大数据一直都在说小文件、
insert 也会产生小文件:
测试:
1、创建表
create table dept(
deptno string,
dname string,
location string
)row format delimited fields terminated by ‘\t’;
2、加载数据
load data local inpath ‘/home/hadoop/data/dept.txt’ overwrite into table dept;
3、insert语句插入
insert into table dept values (40,‘it’,‘japan’);
会跑一个mapreduce作业,作业跑完后select语句运行。
hive (ruozeg6)> select * from dept;
OK
40 it japan
10 accouting newwork
20 restart china
30 sales japan
Time taken: 0.996 seconds, Fetched: 4 row(s)
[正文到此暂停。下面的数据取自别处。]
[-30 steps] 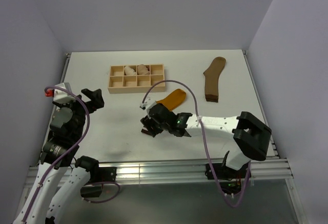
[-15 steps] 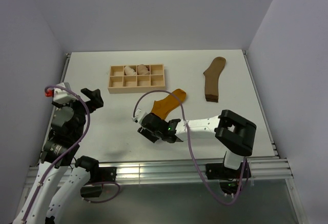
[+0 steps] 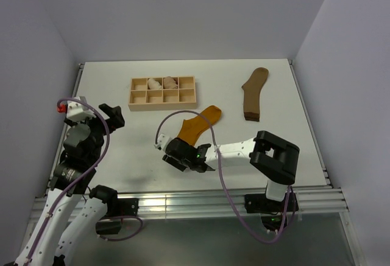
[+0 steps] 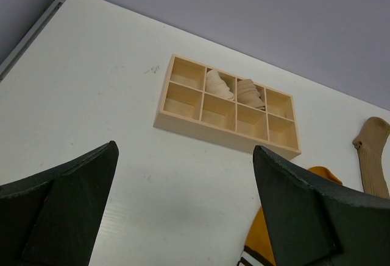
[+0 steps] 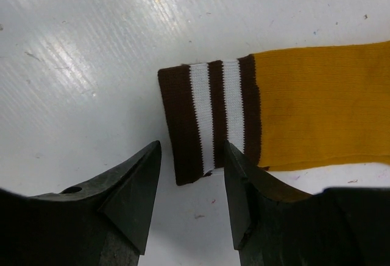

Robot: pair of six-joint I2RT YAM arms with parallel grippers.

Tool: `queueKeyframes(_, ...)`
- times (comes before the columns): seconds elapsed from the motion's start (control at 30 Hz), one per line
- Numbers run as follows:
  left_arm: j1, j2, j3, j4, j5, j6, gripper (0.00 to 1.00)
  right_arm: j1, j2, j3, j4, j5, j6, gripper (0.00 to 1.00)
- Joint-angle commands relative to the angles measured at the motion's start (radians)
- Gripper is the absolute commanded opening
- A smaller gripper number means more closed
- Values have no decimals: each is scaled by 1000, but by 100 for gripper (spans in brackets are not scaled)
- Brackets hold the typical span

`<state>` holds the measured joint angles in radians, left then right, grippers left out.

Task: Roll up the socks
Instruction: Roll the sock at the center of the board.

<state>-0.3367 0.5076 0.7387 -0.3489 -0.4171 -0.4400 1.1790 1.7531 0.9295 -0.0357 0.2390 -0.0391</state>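
The mustard-orange sock (image 3: 203, 121) lies flat at mid-table, and its white-and-brown striped cuff (image 5: 207, 123) points at the right wrist camera. My right gripper (image 5: 192, 156) is low over that cuff end. Its fingers stand apart on either side of the cuff's near corner, and the right finger is at the cuff's edge. In the top view the right gripper (image 3: 177, 155) covers the cuff. The olive-brown sock (image 3: 253, 92) lies flat at the back right, far from both grippers. My left gripper (image 3: 113, 116) hovers wide open at the left, empty.
A wooden compartment tray (image 3: 162, 103) stands at the back left, with pale rolled bundles (image 3: 162, 83) in two of its rear cells. The left wrist view shows the tray (image 4: 219, 133) ahead and the olive sock (image 4: 370, 156) at its right edge. Purple cables loop over both arms.
My right gripper has slid down and left along the mustard sock to its cuff end, and its jaws have narrowed. The left arm has barely moved.
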Motion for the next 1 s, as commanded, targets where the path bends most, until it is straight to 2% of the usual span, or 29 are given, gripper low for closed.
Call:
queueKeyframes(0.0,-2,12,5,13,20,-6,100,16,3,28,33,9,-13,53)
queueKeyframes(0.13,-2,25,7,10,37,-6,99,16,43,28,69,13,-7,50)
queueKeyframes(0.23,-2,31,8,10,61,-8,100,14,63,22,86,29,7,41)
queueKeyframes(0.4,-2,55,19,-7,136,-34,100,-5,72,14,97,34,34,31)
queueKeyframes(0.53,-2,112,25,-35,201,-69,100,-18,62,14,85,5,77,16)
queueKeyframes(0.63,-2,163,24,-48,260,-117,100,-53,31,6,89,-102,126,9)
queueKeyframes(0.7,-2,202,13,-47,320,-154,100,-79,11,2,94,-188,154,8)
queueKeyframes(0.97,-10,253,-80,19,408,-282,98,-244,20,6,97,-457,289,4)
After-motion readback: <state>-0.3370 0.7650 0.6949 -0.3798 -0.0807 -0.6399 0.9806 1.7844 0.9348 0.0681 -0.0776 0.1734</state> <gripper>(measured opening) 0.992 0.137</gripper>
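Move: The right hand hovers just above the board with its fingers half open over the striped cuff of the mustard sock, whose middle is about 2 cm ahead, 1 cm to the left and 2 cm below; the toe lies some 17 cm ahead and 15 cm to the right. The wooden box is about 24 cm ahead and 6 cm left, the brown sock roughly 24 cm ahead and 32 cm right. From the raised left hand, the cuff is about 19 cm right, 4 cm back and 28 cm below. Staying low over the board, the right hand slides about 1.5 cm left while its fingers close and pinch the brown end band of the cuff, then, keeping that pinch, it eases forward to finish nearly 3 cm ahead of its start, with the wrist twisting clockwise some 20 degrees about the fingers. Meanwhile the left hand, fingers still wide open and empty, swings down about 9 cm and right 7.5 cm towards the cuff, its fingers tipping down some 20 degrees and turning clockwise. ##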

去到hdfs的目录下查看文件:desc formatted 表名;查看到location
1、[hadoop@hadoop004 data]$ hdfs dfs -ls /user/hive/warehouse/ruozeg6.db/dept
19/07/01 20:24:54 WARN util.NativeCodeLoader: Unable to load native-hadoop library for your platform... using builtin-java classes where applicable
Found 3 items
-rwxr-xr-x 1 hadoop supergroup 12 2019-07-01 20:11 /user/hive/warehouse/ruozeg6.db/dept/000000_0
-rwxr-xr-x 1 hadoop supergroup 53 2019-07-01 17:55 /user/hive/warehouse/ruozeg6.db/dept/dept.txt
2、查看这个文件下的内容:
[hadoop@hadoop004 data]$ hdfs dfs -text /user/hive/warehouse/ruozeg6.db/dept/000000_0
19/07/01 20:32:40 WARN util.NativeCodeLoader: Unable to load native-hadoop library for your platform... using builtin-java classes where applicable
40 it japan
3、再执行一条插入语句:
insert into table dept values (50,'ERP','suzhou');
4、再去hadoop的hdfs目录下查看:
[hadoop@hadoop004 data]$ hdfs dfs -ls /user/hive/warehouse/ruozeg6.db/dept
Found 3 items
-rwxr-xr-x 1 hadoop supergroup 12 2019-07-01 20:11 /user/hive/warehouse/ruozeg6.db/dept/000000_0
-rwxr-xr-x 1 hadoop supergroup 14 2019-07-01 20:21 /user/hive/warehouse/ruozeg6.db/dept/000000_0_copy_1
-rwxr-xr-x 1 hadoop supergroup 53 2019-07-01 17:55 /user/hive/warehouse/ruozeg6.db/dept/dept.txt
在hive中,每使用一次insert都会产生一个小文件,在生产中是大忌。